(BRIEF) Identify each line below containing the string "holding" and copy it.

(THE DATA)

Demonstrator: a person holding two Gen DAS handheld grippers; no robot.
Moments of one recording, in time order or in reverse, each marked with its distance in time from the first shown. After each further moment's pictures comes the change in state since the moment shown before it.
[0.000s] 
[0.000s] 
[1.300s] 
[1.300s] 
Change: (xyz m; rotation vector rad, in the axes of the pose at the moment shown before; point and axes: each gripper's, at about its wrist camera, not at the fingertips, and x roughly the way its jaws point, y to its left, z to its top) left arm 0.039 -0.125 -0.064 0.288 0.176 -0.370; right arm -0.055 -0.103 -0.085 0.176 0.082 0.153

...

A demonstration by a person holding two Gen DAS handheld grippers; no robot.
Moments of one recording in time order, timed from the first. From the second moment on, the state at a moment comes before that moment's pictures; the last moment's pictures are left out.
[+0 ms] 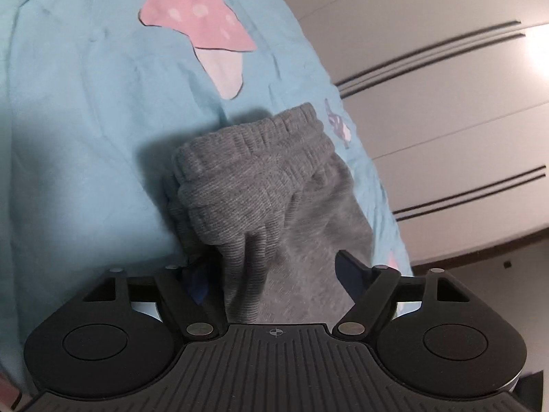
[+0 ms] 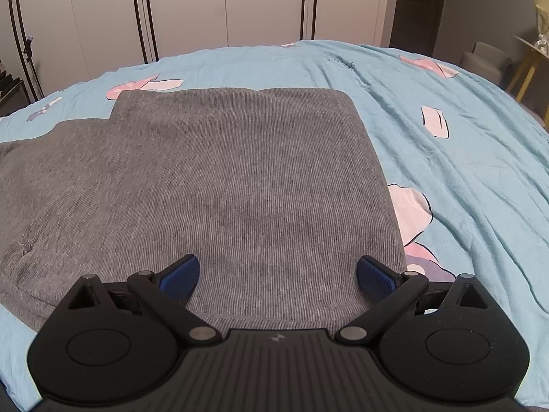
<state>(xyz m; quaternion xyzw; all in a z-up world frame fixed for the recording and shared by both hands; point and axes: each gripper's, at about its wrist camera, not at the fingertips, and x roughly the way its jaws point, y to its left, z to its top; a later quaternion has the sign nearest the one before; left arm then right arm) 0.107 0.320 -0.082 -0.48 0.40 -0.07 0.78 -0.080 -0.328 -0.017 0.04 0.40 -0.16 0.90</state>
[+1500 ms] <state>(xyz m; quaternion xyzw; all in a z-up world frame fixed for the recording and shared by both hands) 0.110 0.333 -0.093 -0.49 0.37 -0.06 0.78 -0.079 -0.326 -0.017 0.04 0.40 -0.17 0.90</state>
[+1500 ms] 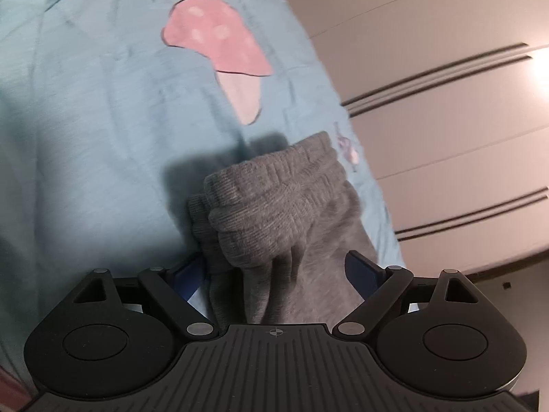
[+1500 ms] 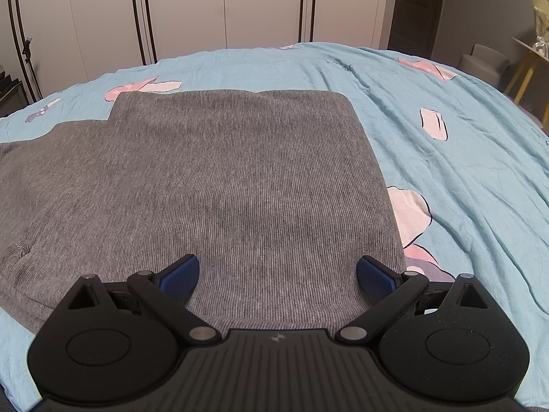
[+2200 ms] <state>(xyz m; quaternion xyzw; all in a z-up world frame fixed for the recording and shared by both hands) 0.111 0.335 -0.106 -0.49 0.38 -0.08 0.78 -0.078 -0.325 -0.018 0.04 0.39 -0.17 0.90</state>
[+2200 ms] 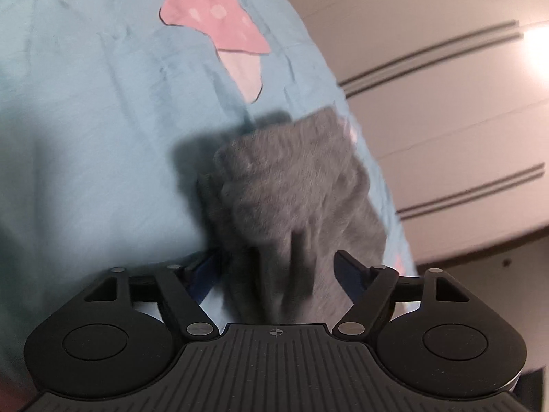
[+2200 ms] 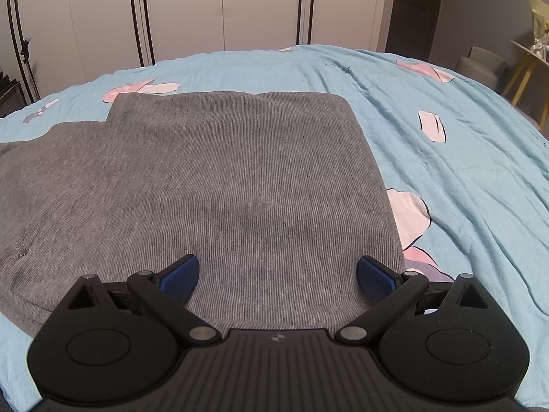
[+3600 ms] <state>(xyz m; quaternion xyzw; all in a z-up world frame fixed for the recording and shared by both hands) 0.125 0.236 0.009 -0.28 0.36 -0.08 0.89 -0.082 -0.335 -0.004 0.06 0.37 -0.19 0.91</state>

(TASK RESPONSE)
Demonstrator: a person holding two Gen DAS handheld grippers; no robot.
A demonstration by a person holding two Gen DAS handheld grippers; no robot.

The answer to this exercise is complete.